El problema es que somos salvajemente emocionales. Nos creemos dueños de nuestras vidas cuando en realidad nos hallamos sumidos en un estado de permanente afectación con respecto a lo que nos rodea. Y, dependiendo de nuestra capacidad racional, aquella que se manifiesta cuando las emociones ya han jugado previamente contigo, asumimos los acontecimientos de manera muy distinta. Por eso, personas de la misma condición social, cultural, económica, política, etc., reaccionan de muy distinta forma frente a los mismos problemas o adversidades.

Así pues, volviendo a las personas tóxicas, se recomienda alejarse de ellas rápidamente. Si se encuentran en tus círculos más cercanos, hay dos pasos: el primero, comprobar si es posible alejarse o no de ese ambiente (los más típicos son el laboral, más comprometido, y el amistoso, más doloroso). En caso de no poder evitarlo, puesto que se trate de un ambiente integrado entre tus hábitos cotidianos, entonces habrás de decidir cómo sentirte. ¿Molesto, amargado por tener a esas personas cerca o simplemente indiferente, permitiéndote disfrutar de todo lo demás que no está contaminado? Complicado pero crucial para vivir con dignidad. Tenemos que aprender a inmunizarnos, y esto requiere mucho, muchísimo tiempo y esfuerzo, pero la recompensa emocional no tiene precio.

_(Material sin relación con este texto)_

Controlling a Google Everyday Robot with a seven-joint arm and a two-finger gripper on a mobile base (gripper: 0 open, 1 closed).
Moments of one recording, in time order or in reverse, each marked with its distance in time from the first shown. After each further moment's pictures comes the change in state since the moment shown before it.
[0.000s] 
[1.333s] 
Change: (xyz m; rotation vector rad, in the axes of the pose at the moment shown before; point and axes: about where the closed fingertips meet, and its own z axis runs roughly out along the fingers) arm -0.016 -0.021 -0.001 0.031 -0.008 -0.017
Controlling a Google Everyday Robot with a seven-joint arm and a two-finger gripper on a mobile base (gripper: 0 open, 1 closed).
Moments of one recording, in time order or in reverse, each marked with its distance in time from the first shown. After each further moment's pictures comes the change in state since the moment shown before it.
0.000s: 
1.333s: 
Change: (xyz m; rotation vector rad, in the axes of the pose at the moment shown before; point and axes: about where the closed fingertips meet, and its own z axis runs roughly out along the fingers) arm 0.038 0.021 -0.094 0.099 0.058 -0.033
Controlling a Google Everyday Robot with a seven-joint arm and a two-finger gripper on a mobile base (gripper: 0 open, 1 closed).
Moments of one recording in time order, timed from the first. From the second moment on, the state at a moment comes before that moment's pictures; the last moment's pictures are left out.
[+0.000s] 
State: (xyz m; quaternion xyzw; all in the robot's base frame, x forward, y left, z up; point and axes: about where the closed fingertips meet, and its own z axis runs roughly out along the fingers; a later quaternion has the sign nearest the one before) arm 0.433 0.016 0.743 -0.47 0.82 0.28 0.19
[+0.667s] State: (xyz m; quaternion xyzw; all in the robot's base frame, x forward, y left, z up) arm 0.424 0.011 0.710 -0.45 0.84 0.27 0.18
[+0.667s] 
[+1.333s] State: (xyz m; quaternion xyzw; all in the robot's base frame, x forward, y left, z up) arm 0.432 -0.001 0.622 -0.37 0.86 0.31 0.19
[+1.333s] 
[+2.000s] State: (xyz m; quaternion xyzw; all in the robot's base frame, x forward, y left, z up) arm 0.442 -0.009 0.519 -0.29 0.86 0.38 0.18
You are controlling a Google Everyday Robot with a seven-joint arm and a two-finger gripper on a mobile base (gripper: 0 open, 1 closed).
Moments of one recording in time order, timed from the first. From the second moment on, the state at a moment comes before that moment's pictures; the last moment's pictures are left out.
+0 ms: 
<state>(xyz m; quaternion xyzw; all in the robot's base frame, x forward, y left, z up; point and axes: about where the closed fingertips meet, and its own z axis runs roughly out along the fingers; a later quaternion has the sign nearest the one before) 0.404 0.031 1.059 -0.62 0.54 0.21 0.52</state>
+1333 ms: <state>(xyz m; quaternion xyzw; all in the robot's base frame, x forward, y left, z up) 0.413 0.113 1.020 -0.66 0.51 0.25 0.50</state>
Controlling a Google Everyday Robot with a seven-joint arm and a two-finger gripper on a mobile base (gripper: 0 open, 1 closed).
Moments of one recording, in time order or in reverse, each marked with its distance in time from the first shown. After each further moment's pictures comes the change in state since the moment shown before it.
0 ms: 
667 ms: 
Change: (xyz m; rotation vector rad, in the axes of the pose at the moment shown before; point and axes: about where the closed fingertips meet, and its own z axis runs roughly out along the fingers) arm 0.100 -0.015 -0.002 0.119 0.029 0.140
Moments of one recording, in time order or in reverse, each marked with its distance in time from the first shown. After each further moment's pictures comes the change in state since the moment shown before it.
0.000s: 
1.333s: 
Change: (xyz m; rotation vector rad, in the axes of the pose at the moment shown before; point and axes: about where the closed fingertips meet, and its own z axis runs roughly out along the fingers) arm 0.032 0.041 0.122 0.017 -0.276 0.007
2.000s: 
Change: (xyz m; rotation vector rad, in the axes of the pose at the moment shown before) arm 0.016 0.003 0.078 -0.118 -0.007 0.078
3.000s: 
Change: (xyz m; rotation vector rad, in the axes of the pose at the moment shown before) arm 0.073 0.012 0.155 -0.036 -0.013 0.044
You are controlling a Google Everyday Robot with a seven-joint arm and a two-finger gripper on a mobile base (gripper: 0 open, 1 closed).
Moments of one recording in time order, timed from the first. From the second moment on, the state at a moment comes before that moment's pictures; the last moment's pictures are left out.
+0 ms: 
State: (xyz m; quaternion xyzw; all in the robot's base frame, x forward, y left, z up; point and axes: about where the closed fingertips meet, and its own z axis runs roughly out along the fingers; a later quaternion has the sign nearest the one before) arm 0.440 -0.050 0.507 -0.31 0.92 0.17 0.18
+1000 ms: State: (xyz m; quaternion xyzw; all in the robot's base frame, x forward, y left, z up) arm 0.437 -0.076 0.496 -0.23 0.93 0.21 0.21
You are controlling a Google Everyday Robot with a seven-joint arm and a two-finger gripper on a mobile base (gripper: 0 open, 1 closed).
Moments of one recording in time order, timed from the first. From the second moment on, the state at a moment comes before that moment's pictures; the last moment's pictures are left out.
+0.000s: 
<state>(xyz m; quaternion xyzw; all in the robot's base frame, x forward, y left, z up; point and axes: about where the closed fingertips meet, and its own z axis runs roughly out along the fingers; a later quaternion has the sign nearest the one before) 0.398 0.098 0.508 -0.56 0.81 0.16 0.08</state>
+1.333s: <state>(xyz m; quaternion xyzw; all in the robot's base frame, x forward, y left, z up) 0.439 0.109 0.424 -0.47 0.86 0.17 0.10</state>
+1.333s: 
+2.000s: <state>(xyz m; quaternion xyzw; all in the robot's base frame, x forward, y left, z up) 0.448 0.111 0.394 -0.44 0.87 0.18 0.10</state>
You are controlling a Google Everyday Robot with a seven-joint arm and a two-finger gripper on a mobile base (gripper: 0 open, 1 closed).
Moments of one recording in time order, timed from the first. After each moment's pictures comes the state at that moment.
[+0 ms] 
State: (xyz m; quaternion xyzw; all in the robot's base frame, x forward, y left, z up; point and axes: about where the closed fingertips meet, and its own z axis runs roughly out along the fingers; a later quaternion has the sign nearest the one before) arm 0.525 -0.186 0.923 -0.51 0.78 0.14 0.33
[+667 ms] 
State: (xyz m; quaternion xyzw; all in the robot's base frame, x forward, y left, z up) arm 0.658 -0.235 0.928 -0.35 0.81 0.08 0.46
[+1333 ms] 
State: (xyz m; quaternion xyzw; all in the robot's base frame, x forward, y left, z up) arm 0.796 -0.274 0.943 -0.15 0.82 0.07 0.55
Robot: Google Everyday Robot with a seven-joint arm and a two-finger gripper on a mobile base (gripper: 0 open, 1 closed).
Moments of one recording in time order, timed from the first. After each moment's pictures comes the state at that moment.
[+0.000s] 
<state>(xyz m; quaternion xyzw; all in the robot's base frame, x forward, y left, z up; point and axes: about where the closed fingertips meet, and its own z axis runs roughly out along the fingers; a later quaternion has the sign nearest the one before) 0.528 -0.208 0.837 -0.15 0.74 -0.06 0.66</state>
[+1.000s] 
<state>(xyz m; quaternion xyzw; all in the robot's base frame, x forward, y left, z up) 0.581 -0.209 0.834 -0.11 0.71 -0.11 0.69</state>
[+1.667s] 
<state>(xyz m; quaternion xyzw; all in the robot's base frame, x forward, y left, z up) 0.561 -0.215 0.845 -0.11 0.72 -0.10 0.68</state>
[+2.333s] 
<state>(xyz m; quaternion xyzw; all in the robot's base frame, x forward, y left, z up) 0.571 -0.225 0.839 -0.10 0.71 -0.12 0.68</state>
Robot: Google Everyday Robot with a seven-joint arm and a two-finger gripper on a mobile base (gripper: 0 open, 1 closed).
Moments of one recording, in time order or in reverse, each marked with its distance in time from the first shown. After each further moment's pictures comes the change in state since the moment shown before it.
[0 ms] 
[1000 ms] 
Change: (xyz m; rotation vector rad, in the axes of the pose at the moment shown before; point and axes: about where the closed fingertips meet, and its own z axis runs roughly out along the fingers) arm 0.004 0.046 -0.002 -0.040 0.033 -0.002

boomerangEs más, tengo la teoría de que no vale la pena en absoluto sentirse más afectado de lo necesario, ya que podéis tener por seguro que dichas personas recibirán su toxicidad de vuelta cual boomerang. Ya lo indica la filosofía tántrica: cuando tratamos a alguien mal, injustamente, o simplemente cuando desprendemos negatividad hacia otras personas en forma de quejas y críticas destructivas constantes, no nos sentimos bien. Por regla general, el ser humano no disfruta haciendo sufrir a los demás (aunque las noticias televisivas nos hagan pensar que sí) ni exteriorizando sus desgracias gratuitamente a troche y moche (de hecho, esta actitud les engancha, es importantísimo cortarles de raíz), de manera que, cuando proyectamos este comportamiento nocivo, el malestar rebota inevitable y exponencialmente hacia nosotros.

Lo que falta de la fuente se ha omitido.